* **About this exercise**: A faithful copy of the whole listing is the goal. Match it exactly.

* **Data segment**:
- - - - - - -

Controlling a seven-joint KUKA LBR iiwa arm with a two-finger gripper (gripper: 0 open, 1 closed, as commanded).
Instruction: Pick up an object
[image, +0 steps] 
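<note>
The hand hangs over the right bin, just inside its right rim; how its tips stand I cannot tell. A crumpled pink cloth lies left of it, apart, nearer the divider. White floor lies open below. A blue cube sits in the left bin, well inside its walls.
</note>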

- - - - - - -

* **Your solution**:
Controlling a seven-joint KUKA LBR iiwa arm with a two-finger gripper (gripper: 0 open, 1 closed, as commanded).
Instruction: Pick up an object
[image, +0 steps] 
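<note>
The hand hangs over the right bin, just inside its right rim; how its tips stand I cannot tell. A crumpled pink cloth lies left of it, apart, nearer the divider. White floor lies open below. A blue cube sits in the left bin, well inside its walls.
</note>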

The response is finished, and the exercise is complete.